Engine manufacturers are already producing dual-fuel engines that run on methanol and major shipping companies are retrofitting their fleets.

For example, Maersk recently completed the methanol dual-fuel conversion of its 14,000 TEU container ship, the Maersk Halifax, with a projected 90% reduction in CO₂ emissions.

Maersk is also investing in new dual-fuel vessels as part of its goal to achieve net-zero operations by 2040.

Fast-tracking delivery to meet demand

The global e-methanol market is poised for dramatic expansion, with some forecasts estimating a compound annual growth rate of over 25% between 2024 and 2031— equivalent to a sixfold increase.

Meeting this demand will require rapid scaling of production capacity, making speed of design and construction a critical advantage.

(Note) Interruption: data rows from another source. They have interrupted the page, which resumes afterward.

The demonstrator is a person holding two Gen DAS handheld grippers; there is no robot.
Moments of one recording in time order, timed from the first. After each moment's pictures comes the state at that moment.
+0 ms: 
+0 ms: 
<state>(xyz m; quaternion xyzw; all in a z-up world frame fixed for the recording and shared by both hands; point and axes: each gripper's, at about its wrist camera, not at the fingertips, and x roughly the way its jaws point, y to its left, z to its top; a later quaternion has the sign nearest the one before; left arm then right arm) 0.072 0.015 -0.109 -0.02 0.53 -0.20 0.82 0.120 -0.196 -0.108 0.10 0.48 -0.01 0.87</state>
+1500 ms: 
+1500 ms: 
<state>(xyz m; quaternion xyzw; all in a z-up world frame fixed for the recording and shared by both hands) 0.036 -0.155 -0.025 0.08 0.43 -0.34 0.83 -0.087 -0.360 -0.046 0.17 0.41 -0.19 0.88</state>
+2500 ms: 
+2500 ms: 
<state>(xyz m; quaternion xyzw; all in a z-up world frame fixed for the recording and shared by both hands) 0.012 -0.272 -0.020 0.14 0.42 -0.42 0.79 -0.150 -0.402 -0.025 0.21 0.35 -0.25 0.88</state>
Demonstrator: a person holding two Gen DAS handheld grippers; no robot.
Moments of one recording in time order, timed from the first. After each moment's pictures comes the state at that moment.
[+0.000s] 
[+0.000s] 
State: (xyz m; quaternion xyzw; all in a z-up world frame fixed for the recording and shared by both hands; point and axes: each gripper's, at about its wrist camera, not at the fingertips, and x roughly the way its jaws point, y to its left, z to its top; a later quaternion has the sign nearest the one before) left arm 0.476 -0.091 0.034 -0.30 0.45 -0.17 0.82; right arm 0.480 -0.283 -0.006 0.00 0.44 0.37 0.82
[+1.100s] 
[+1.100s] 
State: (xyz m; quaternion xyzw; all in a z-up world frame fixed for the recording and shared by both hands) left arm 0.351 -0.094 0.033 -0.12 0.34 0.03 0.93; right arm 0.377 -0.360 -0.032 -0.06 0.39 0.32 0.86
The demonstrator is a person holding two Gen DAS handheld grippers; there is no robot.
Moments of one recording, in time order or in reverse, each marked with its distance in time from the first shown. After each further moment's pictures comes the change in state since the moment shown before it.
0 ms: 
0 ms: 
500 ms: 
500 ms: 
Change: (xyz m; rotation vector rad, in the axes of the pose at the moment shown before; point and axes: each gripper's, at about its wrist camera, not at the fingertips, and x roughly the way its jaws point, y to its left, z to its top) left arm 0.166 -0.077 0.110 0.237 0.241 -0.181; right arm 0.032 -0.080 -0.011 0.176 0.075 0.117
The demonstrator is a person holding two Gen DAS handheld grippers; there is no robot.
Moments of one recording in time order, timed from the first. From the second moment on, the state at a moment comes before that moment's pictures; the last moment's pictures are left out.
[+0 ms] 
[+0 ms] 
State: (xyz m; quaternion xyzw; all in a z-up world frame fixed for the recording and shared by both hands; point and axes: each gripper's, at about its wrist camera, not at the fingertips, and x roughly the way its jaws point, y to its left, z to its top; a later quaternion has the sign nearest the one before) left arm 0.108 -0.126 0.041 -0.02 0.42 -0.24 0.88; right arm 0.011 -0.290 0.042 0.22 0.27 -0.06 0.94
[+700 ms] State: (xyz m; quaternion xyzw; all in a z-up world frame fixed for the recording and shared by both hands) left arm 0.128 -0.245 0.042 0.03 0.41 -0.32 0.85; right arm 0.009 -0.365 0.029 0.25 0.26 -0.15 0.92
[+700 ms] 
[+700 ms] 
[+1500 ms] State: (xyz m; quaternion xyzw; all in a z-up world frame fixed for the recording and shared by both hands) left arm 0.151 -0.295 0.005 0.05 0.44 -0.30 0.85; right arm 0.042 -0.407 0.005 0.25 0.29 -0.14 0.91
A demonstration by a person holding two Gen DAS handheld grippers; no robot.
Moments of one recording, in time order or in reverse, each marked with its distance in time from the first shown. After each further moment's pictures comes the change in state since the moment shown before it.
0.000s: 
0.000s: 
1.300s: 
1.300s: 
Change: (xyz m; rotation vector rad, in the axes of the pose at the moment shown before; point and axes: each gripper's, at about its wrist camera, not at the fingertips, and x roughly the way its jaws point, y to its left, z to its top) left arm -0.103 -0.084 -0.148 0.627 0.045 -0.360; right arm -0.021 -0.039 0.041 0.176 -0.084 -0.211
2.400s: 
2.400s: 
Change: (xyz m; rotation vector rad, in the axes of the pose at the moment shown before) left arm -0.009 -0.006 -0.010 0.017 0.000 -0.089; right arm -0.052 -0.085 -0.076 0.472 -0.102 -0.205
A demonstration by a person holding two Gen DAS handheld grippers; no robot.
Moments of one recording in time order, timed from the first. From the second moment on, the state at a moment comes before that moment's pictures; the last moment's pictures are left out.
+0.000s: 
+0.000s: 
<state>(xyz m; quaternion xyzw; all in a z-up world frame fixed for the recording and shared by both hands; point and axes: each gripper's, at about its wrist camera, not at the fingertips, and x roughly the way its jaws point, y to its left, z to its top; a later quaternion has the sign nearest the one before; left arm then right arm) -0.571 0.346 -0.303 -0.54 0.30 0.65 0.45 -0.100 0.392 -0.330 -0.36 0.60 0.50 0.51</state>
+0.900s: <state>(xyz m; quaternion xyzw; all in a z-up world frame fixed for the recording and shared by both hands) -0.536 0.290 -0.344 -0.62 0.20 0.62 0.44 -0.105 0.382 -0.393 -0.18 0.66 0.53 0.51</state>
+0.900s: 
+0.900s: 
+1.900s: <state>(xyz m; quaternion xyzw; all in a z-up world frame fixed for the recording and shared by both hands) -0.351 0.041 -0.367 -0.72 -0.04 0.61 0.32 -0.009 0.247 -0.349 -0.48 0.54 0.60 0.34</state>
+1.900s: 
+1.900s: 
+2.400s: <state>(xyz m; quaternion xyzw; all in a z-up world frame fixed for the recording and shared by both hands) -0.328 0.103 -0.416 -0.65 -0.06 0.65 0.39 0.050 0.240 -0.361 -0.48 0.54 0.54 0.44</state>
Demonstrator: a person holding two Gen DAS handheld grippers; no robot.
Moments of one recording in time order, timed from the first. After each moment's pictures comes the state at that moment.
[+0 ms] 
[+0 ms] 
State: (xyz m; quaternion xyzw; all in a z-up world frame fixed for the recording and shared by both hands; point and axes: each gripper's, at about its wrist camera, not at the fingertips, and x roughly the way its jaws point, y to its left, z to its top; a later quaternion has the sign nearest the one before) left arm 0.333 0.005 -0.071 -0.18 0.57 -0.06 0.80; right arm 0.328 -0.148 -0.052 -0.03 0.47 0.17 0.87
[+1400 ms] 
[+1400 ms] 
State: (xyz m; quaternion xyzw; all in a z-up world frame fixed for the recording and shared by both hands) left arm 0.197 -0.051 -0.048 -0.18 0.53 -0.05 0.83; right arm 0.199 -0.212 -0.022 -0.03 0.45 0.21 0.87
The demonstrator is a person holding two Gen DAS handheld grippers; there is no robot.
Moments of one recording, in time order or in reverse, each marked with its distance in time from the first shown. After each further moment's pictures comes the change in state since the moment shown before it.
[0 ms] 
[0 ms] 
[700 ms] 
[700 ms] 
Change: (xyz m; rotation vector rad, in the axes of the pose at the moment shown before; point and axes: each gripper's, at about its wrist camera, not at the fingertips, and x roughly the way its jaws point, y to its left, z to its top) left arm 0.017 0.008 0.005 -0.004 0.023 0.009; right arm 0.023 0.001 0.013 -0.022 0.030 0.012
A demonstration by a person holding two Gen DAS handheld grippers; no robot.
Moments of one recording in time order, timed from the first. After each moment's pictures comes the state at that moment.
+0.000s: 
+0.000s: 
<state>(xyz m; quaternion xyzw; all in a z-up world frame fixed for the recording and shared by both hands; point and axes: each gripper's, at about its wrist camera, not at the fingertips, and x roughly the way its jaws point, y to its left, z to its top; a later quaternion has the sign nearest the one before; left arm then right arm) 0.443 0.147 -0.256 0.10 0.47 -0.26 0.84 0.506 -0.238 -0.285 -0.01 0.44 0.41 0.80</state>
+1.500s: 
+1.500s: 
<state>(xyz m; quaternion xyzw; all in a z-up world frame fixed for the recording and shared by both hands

While a typical e-methanol plant takes four to six years to build, Worley has partnered with Topsoe, a global leader in catalysis and process technology, to dramatically accelerate delivery.

Their standardised, modular production model reduces development time for plants producing up to 600 metric tonnes per day.

By adopting a "design once, build many" approach, the partnership enables faster project delivery and greater flexibility in facility design.

Core components — such as technology licensing for green hydrogen and methanol synthesis as well as the majority of engineering and cost parameters — are pre-defined.

This means each plant only needs site-specific adaptations like civil works, risk adjustments and final safety checks.

The result is lower levelised cost of e-methanol production and a shorter time to revenue.

This model has already been trialled successfully in South America and the Middle East and has also proven effective for other clean energy technologies such as green hydrogen.

This modular, standardised approach is applicable to a range of energy transition initiatives.

It could equally be used to accelerate production of sustainable aviation fuel by enabling ethanol-to-jet fuel conversion plants.

For now, ethanol producers in the Midwest have a compelling opportunity: capture their CO₂ and convert it into high-value e-methanol for the marine fuel market.

A faster, modular path to construction could unlock new revenue and position producers for long-term sustainability.